En 1609, le décret d’expulsion ordonné par Philippe III, provoque une arrivée massive de quelques 10 000 réfugiés « morisques » à Tétouan dont la superficie augmentera pour atteindre la taille de la ville fortifiée d’aujourd’hui. Débordant largement des fortifications initiales de la casbah, la ville dont la superficie quadruple sera entourée d’une nouvelle enceinte qui sera achevée à la fin du XVIII ème siècle.
L’illustration ci-dessous donne les limites de ce mur d’enceinte.
Le Plan de la Medina de Tétouan
La création des quartiers Tranquat, Ayun remonterait à cette époque.
La sobriété et l’absence de surfaces décorées caractérisent les monuments de cette période morisque. Les minarets sont reconnaissables à une décoration limitée à de simples bandes de briques et à des arches aveugles. Dans les bâtiments, les arcades sont souvent semi-circulaires et non pas en fer à cheval comme dans l’architecture traditionnelle héritée des Almoravides. Un témoin encore visible de l’architecture de cette époque est la médersa (terme arabe désignant une école) de Loukach construite en 1758.

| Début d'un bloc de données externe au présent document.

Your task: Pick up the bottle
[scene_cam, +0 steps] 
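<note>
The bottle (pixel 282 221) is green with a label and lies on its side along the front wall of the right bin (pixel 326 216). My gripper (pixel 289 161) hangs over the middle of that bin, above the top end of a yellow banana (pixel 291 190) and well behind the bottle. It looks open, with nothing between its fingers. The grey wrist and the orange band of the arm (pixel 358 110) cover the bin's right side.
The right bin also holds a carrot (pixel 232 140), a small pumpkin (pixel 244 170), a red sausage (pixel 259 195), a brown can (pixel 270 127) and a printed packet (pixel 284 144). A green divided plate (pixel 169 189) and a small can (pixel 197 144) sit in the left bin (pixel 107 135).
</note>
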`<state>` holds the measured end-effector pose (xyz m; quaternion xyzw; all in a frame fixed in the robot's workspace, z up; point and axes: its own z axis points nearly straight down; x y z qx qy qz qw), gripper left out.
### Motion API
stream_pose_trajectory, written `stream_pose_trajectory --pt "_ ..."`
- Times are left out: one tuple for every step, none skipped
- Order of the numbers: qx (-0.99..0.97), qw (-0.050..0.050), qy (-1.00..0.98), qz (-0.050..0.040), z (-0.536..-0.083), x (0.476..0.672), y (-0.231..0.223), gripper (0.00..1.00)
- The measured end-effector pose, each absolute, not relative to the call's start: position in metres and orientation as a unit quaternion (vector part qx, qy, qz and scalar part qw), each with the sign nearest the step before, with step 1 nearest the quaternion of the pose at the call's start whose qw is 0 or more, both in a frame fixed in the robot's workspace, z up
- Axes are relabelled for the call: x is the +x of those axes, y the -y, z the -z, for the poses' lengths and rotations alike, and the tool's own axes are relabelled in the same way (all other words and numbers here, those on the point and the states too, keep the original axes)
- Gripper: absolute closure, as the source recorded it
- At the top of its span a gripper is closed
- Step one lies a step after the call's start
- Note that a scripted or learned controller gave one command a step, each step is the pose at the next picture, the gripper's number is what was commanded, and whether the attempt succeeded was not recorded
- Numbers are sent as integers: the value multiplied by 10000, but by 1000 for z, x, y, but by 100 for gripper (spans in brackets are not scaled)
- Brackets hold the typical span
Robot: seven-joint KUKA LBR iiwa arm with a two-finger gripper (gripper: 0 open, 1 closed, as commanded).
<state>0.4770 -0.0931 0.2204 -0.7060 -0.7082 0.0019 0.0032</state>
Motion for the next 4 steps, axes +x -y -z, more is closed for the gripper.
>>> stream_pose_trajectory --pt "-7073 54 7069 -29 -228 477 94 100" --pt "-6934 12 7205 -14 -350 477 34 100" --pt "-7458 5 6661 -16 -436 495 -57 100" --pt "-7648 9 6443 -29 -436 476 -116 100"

Aux XVII ème et XVIII ème siècle, Tétouan connait un véritable essor économique, social et culturel lié au développement d’un commerce régional et international intense dû à sa situation unique. Seul port marocain n’étant pas sous l’occupation portugaise, Tétouan constitue alors la place de transit principale de nombreuses marchandises telles que la laine, la cire, le cuivre, les peaux, le blé, la gomme arabique, les armes et munitions ainsi que les esclaves à destination ou en provenance de Fès. Cette prospérité commerciale attira les consuls de plusieurs états occidentaux et la ville devint alors la capitale diplomatique du Maroc.

Le XIX ème siècle est une période sombre pour Tétouan : La peste en 1800 et 1818, la famine en 1825 et la guerre de 1859 à 1862 avec l’Espagne débouchant sur une occupation de deux années affaiblissent la cité.
Parallèlement, le développement du littoral atlantique débouche sur l’abandon de l’axe Tétouan-Fès au profit des axes reliant Tanger et Casablanca à Fès. Le port de Tanger plus ouvert et plus pratique peut accueillir les grands navires de l’ère moderne et connait une croissance importante. Les diplomates européens quittent alors Tétouan pour s’y établir et la ville perd alors son statut de capitale diplomatique au profit de Tanger. Cette dernière devient le pôle économique de la région et attire de nombreux commerçants juifs et musulmans tétouanais. Sous la concurrence des produits manufacturés, l’artisanat de Tétouan finit par s’écrouler.
C’est également de cette époque que date le déplacement de l’ancien mellah (quartier juif), jusqu’alors situé au Nord-Est de la médina, vers sa localisation actuelle au Sud. Cette décision qui impliqua un déplacement de milliers de personnes fut prise dans le cadre de la construction dans le quartier al-Blad de la Grande Mosquée et cette intervention volontaire d’urbanisme est un fait assez exceptionnel dans le développement des médina qui s’édifiaient sans plan préétabli. Il en résulta un nouveau mellah dont le plan est rectiligne et relativement insolite pour une médina dont le processus de construction était souvent le résultat d’une initiative individuelle ou familiale.

Tétouan connaitra encore quelques périodes fastes mais de courtes durées durant lesquelles des richesses considérables furent accumulées par certaines familles juives et musulmanes. Ces notables profitèrent de l’espace laissé par le déplacement du mellah pour y bâtir des demeures et des palais luxueux encore visibles aujourd’hui. Ce sont en particulier les palais des familles Erzini, Gharsia et Brisha caractérisés par des dimensions plus importantes que celles des maisons des époques précédentes ainsi que par une décoration abondante à base de zelliges de Tétouan.